More developers joined the project, like Philippe G. Khalaf and later Youness Alaoui. In 2012, the project kept going thanks to the effort and help of an increasing number of developers, translators, and designers.

aMSN was well known for quickly implementing most of the official client's features, often being the only third-party client that supported them. For example, it was the only client that supported video conferencing on Mac. It has been reviewed by many software-specialized websites. Its releases have appeared on several well-known blogs, its developers have been interviewed, and it has even appeared on a few TV series internationally.

== Removal of video call and webcam functionality ==
With the release of Windows Live Messenger 2009, Microsoft made changes to the protocol used by Windows Live Messenger. These changes included the use of P2P-SIP instead of using an external server. As a result of this, the video call function to aMSN was made unusable and was removed from versions 0.98.3 and 0.98.4 of aMSN.

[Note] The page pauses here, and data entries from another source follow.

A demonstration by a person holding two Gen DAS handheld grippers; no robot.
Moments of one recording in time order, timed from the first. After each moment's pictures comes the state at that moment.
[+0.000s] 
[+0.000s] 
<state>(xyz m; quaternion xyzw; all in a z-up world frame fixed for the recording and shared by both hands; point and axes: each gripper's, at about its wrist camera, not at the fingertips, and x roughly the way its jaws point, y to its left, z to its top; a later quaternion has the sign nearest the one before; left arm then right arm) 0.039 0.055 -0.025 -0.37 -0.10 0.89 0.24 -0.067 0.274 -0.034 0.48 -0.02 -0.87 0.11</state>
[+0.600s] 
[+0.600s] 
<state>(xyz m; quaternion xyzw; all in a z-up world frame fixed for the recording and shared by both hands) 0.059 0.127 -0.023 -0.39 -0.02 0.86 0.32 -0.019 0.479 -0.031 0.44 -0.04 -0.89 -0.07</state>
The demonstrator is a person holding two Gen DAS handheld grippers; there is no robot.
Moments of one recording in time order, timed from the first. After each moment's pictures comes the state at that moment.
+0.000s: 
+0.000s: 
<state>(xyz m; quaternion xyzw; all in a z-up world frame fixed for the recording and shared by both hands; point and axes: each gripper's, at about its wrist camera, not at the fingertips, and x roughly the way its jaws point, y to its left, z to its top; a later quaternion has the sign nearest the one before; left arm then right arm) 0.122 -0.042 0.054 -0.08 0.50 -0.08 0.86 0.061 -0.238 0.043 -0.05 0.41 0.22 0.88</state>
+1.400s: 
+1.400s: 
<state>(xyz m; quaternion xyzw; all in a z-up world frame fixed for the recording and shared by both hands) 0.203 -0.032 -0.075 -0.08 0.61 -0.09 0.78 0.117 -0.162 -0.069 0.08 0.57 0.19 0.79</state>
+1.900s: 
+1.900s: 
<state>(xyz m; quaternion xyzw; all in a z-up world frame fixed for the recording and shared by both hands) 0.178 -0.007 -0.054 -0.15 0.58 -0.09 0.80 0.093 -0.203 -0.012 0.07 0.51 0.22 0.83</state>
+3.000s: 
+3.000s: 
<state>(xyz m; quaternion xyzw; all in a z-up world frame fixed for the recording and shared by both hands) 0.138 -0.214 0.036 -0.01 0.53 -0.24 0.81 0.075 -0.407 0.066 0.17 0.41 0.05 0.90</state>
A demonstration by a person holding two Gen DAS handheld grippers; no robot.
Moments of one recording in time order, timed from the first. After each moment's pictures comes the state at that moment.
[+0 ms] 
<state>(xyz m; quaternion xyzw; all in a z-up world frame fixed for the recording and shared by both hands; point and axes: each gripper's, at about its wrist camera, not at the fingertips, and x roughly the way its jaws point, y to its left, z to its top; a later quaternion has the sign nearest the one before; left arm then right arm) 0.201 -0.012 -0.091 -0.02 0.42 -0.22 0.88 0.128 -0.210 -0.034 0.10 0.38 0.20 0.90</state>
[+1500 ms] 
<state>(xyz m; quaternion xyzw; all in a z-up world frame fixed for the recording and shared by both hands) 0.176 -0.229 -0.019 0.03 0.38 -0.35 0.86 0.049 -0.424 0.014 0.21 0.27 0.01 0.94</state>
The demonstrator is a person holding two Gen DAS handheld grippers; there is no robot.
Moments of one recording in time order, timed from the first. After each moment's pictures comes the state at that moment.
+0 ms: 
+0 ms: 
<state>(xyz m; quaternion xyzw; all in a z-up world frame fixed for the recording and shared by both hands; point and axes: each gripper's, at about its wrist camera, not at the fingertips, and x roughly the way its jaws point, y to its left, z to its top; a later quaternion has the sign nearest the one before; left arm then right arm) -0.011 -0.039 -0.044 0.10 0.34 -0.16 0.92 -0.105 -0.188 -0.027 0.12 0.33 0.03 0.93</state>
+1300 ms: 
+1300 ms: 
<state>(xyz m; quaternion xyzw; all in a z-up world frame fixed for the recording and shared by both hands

In late 2010, Microsoft released Windows Live Messenger 2011, which removed one-way webcam functionality, meaning that aMSN was left with no practical webcam function.

== Features ==
- Features present in the Microsoft client
- Support for the MSN Protocol 15 (although it also allows use of both old and new protocols)
- Personal messages;
- "What I'm listening to" personal messages (from a third-party plugin; includes support for music programs like Amarok or XMMS in Linux);
- Contact list and display name retrieval from Microsoft servers;
- Offline messaging (fully functional in development release);
- Logging in under any status;
- File transfers, sending and receiving;
- Replication of Windows Live Messenger's look and feel;
- Nudges (included as a plugin where you may adjust various options);
- Winks (from a third-party plugin);
- Full voice and video conversations (no longer available due to changes in Microsoft SIP servers);
- Sending and receiving of voice clips;
- Webcam send and receive; (No longer functional due to removal from official client)
- Display pictures, including a manager that saves old display pictures like the one in the official client;
- Chat logging;
- Ability to start a conversation while appearing offline;
- Support for email checking. A plugin allowing the program to check non-hotmail POP3 addresses is also available;
- Complete emoticon support, including custom emoticons;
- Group conversations.

- Extra features not present in the Microsoft client
- Custom statuses that can include auto-messages for when user is away;
- Skins;
- Tabbed chat windows;
- Games that can be played between two aMSN clients (from a plugin);
- Plugins offer various other features as well;
- Shows when contacts don't have you on their list, as well as contacts that have you on their list but are not in yours;
  - This was no longer possible since Microsoft fixed this bug in its protocol. Note that newly added contacts will show up as if they don't have you in their list, but older contacts will show up as they have you in their list.
- Webcam sessions recording;
- Encrypted chats (from the third-party Kryptonite plugin);
- Automatic storing of contacts' display pictures;
- A chat window pops up when the other person opens a window with you, even if they haven't typed anything yet;
- A message in the chat window informs you when the person closes their chat window.